● **PROBLEM**:
Your answer should be an exact copy of every record.

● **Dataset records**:

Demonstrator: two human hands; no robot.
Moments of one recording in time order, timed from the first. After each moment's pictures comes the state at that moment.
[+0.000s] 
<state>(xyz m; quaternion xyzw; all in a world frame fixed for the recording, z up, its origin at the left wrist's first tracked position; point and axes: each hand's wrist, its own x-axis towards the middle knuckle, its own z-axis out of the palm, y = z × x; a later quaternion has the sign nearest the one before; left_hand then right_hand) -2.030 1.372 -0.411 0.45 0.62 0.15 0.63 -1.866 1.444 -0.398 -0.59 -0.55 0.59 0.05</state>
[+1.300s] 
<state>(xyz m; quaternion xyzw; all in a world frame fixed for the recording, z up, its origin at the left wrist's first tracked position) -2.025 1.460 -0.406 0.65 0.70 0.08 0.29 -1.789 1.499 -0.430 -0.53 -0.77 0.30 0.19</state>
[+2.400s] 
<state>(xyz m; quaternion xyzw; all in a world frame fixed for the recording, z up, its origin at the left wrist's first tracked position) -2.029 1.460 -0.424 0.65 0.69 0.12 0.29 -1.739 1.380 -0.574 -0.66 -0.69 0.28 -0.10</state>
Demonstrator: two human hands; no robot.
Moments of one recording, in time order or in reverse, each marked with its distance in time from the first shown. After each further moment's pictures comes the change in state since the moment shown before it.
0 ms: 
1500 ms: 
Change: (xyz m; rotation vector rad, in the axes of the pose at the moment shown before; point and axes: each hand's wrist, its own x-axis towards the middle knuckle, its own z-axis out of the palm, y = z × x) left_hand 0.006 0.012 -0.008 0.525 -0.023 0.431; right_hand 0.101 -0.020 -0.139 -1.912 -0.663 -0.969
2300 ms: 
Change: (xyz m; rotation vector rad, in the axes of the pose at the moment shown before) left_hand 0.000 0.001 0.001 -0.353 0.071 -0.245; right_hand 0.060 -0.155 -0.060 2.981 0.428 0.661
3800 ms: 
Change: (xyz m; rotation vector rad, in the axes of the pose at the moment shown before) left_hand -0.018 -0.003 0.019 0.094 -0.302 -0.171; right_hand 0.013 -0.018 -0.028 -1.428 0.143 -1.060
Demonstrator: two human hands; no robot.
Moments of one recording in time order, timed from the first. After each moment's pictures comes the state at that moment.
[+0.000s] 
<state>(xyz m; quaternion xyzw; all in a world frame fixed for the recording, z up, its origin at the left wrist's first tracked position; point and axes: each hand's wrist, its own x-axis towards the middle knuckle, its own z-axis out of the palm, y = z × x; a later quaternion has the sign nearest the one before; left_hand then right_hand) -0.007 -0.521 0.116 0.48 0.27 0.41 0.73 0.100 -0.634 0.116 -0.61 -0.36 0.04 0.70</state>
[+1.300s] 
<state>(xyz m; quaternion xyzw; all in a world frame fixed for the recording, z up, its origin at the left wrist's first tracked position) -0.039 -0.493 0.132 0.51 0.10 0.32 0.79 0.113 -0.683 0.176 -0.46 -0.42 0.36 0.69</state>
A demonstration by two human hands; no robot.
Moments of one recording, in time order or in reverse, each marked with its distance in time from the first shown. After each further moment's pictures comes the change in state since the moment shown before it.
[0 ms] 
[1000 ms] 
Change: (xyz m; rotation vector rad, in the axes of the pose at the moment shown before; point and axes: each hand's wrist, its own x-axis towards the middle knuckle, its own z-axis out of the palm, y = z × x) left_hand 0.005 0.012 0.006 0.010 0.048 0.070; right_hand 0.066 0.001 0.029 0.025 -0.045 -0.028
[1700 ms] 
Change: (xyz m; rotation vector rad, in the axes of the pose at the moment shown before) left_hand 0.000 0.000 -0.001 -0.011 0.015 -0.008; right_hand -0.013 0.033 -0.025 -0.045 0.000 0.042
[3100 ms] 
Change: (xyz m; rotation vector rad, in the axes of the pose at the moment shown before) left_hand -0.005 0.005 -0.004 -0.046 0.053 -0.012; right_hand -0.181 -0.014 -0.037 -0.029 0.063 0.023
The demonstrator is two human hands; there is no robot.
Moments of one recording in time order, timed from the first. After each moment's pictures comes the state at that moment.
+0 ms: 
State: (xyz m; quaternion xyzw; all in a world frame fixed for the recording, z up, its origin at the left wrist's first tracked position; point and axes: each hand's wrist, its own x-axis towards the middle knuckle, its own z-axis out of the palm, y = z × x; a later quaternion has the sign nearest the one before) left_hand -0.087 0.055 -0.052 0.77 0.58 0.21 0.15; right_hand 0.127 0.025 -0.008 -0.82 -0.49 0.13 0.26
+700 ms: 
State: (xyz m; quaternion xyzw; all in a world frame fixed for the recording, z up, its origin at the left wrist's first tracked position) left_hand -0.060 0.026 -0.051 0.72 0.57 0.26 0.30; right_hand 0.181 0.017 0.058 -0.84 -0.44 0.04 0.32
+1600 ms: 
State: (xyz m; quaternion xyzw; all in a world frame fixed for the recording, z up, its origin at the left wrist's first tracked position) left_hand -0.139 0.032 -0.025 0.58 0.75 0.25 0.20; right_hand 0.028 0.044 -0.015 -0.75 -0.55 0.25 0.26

● **YOUR RESPONSE**:
Demonstrator: two human hands; no robot.
Moments of one recording in time order, timed from the first. After each moment's pictures comes the state at that moment.
[+0.000s] 
<state>(xyz m; quaternion xyzw; all in a world frame fixed for the recording, z up, its origin at the left wrist's first tracked position; point and axes: each hand's wrist, its own x-axis towards the middle knuckle, its own z-axis out of the palm, y = z × x; a later quaternion has the sign nearest the one before; left_hand then right_hand) -2.030 1.372 -0.411 0.45 0.62 0.15 0.63 -1.866 1.444 -0.398 -0.59 -0.55 0.59 0.05</state>
[+1.300s] 
<state>(xyz m; quaternion xyzw; all in a world frame fixed for the recording, z up, its origin at the left wrist's first tracked position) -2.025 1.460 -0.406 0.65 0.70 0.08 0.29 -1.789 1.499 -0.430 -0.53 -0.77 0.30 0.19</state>
[+2.400s] 
<state>(xyz m; quaternion xyzw; all in a world frame fixed for the recording, z up, its origin at the left wrist's first tracked position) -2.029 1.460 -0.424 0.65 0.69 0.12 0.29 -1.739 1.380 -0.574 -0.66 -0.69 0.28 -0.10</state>
Demonstrator: two human hands; no robot.
Moments of one recording, in time order or in reverse, each marked with its distance in time from the first shown. After each further moment's pictures comes the change in state since the moment shown before it.
0 ms: 
1500 ms: 
Change: (xyz m; rotation vector rad, in the axes of the pose at the moment shown before; point and axes: each hand's wrist, its own x-axis towards the middle knuckle, its own z-axis out of the palm, y = z × x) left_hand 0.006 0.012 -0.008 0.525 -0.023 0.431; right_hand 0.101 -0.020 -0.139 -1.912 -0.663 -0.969
2300 ms: 
Change: (xyz m; rotation vector rad, in the axes of the pose at the moment shown before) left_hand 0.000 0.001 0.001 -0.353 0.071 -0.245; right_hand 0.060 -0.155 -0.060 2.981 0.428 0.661
3800 ms: 
Change: (xyz m; rotation vector rad, in the axes of the pose at the moment shown before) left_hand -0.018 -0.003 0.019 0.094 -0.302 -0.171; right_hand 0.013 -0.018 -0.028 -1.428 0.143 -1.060
Demonstrator: two human hands; no robot.
Moments of one recording in time order, timed from the first. After each moment's pictures comes the state at that moment.
[+0.000s] 
<state>(xyz m; quaternion xyzw; all in a world frame fixed for the recording, z up, its origin at the left wrist's first tracked position; point and axes: each hand's wrist, its own x-axis towards the middle knuckle, its own z-axis out of the palm, y = z × x; a later quaternion has the sign nearest the one before; left_hand then right_hand) -0.007 -0.521 0.116 0.48 0.27 0.41 0.73 0.100 -0.634 0.116 -0.61 -0.36 0.04 0.70</state>
[+1.300s] 
<state>(xyz m; quaternion xyzw; all in a world frame fixed for the recording, z up, its origin at the left wrist's first tracked position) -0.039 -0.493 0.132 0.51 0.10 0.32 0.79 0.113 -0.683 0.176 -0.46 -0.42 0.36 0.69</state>
A demonstration by two human hands; no robot.
Moments of one recording, in time order or in reverse, each marked with its distance in time from the first shown. After each further moment's pictures comes the change in state since the moment shown before it.
[0 ms] 
[1000 ms] 
Change: (xyz m; rotation vector rad, in the axes of the pose at the moment shown before; point and axes: each hand's wrist, its own x-axis towards the middle knuckle, its own z-axis out of the palm, y = z × x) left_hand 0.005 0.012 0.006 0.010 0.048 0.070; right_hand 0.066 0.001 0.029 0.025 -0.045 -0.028
[1700 ms] 
Change: (xyz m; rotation vector rad, in the axes of the pose at the moment shown before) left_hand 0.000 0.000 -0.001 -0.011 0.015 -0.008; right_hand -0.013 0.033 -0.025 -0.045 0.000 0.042
[3100 ms] 
Change: (xyz m; rotation vector rad, in the axes of the pose at the moment shown before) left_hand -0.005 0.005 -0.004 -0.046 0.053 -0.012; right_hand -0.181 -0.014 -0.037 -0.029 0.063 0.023
The demonstrator is two human hands; there is no robot.
Moments of one recording in time order, timed from the first. After each moment's pictures comes the state at that moment.
+0 ms: 
State: (xyz m; quaternion xyzw; all in a world frame fixed for the recording, z up, its origin at the left wrist's first tracked position; point and axes: each hand's wrist, its own x-axis towards the middle knuckle, its own z-axis out of the palm, y = z × x; a later quaternion has the sign nearest the one before) left_hand -0.087 0.055 -0.052 0.77 0.58 0.21 0.15; right_hand 0.127 0.025 -0.008 -0.82 -0.49 0.13 0.26
+700 ms: 
State: (xyz m; quaternion xyzw; all in a world frame fixed for the recording, z up, its origin at the left wrist's first tracked position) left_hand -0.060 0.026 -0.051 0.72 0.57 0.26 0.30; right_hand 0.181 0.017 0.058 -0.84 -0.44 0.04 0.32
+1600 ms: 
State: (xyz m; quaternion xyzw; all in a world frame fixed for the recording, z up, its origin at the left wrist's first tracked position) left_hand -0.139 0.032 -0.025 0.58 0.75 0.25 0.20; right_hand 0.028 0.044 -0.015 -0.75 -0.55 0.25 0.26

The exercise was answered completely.